Euchemotrema leai is a terrestrial land snail that has gone through many evolutionary changes differentiating it from its ancient ancestors.  Being a part of the class Gastropoda it has evolved a muscular foot on the underside of the body that serves a dual purpose: attachment and locomotion (Martin 2000).  For attachment, the snail secretes a sticky mucus and uses its “belly-foot” as a sucker (Martin 2000).  As for movement, this secretion of mucus from the glands in the muscular foot not only helps for attachment but also facilitates movement over rough surfaces (Martin 2000).  Over this secretion, this snail travels through consecutive contractions and expansions of the ventral, muscular foot (Martin 2000).  Unfortunately, with mucus secretion comes a high metabolic cost.  Therefore, they limit movement over long distances and only travel for reasons such as food, mates, predators, and environmental changes (Martin 2000). 

 Since the Lowland Pillsnail possesses bilateral symmetry, it is a cephalized organism with a developed sensory and nervous system (Hickman et al. 2009).  Two of its main sensory organs are its two pairs of retractile, sensory tentacles which is characteristic of the order Stylommatophora.  As seen in the displayed image, the taller pair holds the eyes at the tips while the other, lateral pair are chemosensory receptors used to sense and feel its environment (Martin 2000).
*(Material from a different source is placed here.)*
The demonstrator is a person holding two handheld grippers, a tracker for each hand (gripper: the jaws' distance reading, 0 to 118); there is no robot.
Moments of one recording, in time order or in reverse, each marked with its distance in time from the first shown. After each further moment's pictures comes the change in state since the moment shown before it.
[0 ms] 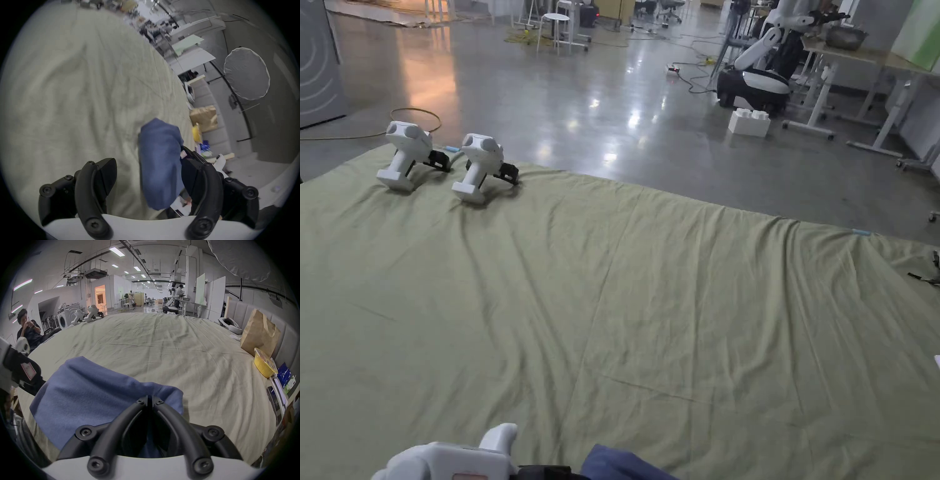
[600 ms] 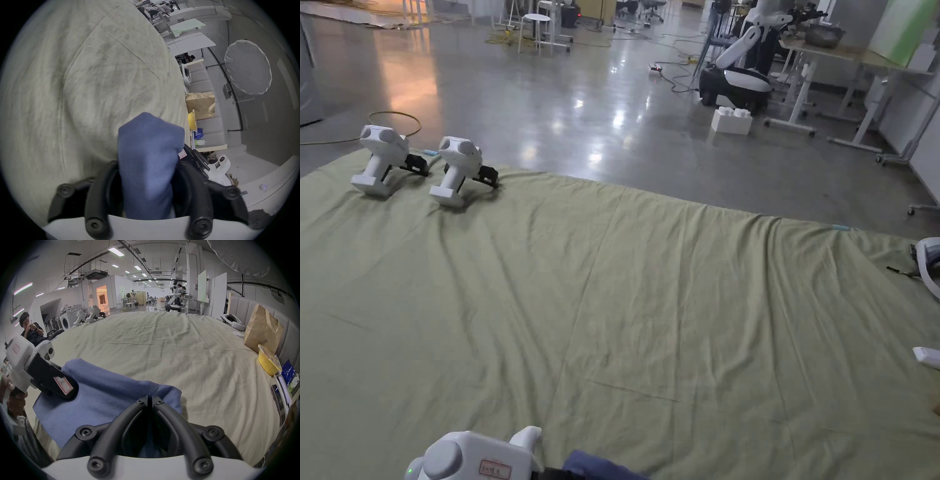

Along with sensory tentacles, terrestrial air-breathing snails possess a mantle with a modified lung which is also a sheath of skin that secretes the coiled shell and holds the mantle cavity (Hickman et al. 2009).  This secreted shell forms the exoskeleton of the snail species providing it with support and protection (Hickman et al. 2009).  In Euchemotrema leai their shell is a dull brown color which is characteristic of secretive species or those that live in shady habitats (Martin 2000).  This helps them avoid predators by blending into their surroundings.  


 For feeding, most mollusks including this individual possess a chitinous radula used for scraping and tearing of food.  It also uses its many rows of individual teeth to move the food particles into the mouth using a conveyor belt like motion (Hickman et al. 2009).  This structure can be seen from multiple angles in the image displayed.







Finally, a characteristic of terrestrial gastropods is the process of torsion during early development.  This procedure rotates the visceral body mass 180 degrees bringing the anus and mantle cavity towards the head (Hickman et al. 2009).  With this adaptation, only one hole in the shell is needed. 

The Lowland Pillsnail has greatly evolved from its ancient ancestors.  Only a few of the evolutionary changes have been listed above but all are in response to the environment in which they live and to promote their survival.  Because of its adaptation, Euchemotrema leai is still living today and has been around since the Yarmouthian period on the geologic timescale (Brown and Bruder 1968).